Кэрол, не в силах сдержать слез обиды и боли в сжатом до очередного синяка запястье, не отрывала взгляда от зеркала: волосы растрепались, прилипая к лицу, нос покраснел, слезящиеся глаза размыли дешевую тушь на ресницах, помада на губах расплылась. Теперь она действительно была той дурнушкой, которую всегда жалела мать, приходя пожелать спокойной ночи. «Бедная моя девочка, кому же ты нужна будешь, ни красоты тебе бог не дал, ни талантов каких-нибудь… ну хоть готовишь хорошо и по дому справляешься…» А ведь утром сегодня она себе почти что красавицей казалась в новом, подаренном матерью на сэкономленные и утаенные от отца деньги, платье. Хорошо, что он не замечает, новая одежда на дочери или нет, не запоминая ее гардероба.
- Ага, нормальных девушек портить ему никто не позволит, вот он и нашел такую дуру, как ты. Хоть бы семью не позорила. Принесешь в подоле – чтобы я даже не видел тебя на пороге своего дома! Поняла, дрянь?! – брызгая слюной, продолжал разнос мужчина, который, говоря о чем-то даже не свершившемся еще, каждый раз сам начинал искренне верить в свои слова. – Губы она накрасила и патлы распустила! Весь город потешается над такой дурой, а заодно и над нами! Иди сюда! А ты ножницы дай! Че вылупилась? Ножницы давай, говорю!
Попытавшись вырваться из хватки отца, Кэрол, которая уже поняла, что сегодняшний вечер ничем хорошим не закончится, и парой пощечин или затрещин, как в лучшие дни, не ограничится, разрыдалась.
- Папа, пусти меня! Папа, я не буду больше! – тщетно пыталась она разжалобить отца, с ужасом глядя на робко подаваемые матерью ножницы.
- Конечно, не будешь, дочь, я не позволю, - размеренно говорил покрасневший от усилий мужчина, не отпуская вырывающуюся дочь и хватая ножницы из рук перепуганной жены. – Завтра же уедешь к тетке на все лето. Поживешь на ферме, среди коров и свиней, тебе полезно будет.
Отпустив руку Кэрол, он тут же перехватил ее за длинные, почти до пояса, волосы, и поднес к ним ножницы. Девушка рванулась до искр в глазах и услышала звук разрезаемой ткани – мужчина решил начать с ее нового, единственного нарядного, такого яркого и так ей идущего платья. Всхлипнув, она осела на пол, не обращая внимания на боль, и только отшатнулась, когда довольно ухмыляющийся отец сунул ей в лицо охапку ее собственных каштановых волос.

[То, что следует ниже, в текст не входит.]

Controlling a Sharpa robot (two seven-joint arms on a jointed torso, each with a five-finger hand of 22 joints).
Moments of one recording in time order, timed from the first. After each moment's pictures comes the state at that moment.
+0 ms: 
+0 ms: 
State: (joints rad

- Вот так-то лучше. Мать, проследи, чтобы собирала оставшиеся патлы, нечего красоваться… да и нечем! И собери ее до завтра, я билет утром куплю, - распорядился мужчина, устало плюхаясь на диван и хватая газету. – Где там мой ужин, кстати?
- Ну вот видишь, что ты наделала – тихо вздыхала изможденная женщина, помогая дочери подняться и провожая ее в комнату. – Расстроила отца. Теперь уехать придется, а мне все лето тут одной справляйся…
Но Кэрол, не слушая причитаний матери, закрылась в своей комнате и безучастно подошла к висящему на стене зеркалу. Платье было разрезано в нескольких местах и годилось теперь разве что на тряпку. Слишком дорогую для нее тряпку. Криво обрезанные по плечи волосы висели сосульками, а в глазах застыло отвращение. К своему отцу, который только и знал, что пить и бить мать. К матери, которая лебезила перед этим отвратительным человеком, забывая о дочери. К самой себе, которая никогда не знала другой жизни и уже не верила, что узнает. Они правы. Маркус не для нее. Красивая жизнь бывает только в книжках.
***
Кэрол вздрогнула от легкого прикосновения к руке. Обернувшись, она увидела смущенного Луиса и присела перед ним, беря за руки.
- Что случилось? Все в порядке?
Мальчик молча помотал головой и нерешительно протянул руку, вытирая слезу с щеки женщины, которая только сейчас заметила, что она плакала. Заглядывая в глаза Кэрол, ребенок серьезно на нее смотрел, не двигаясь с места.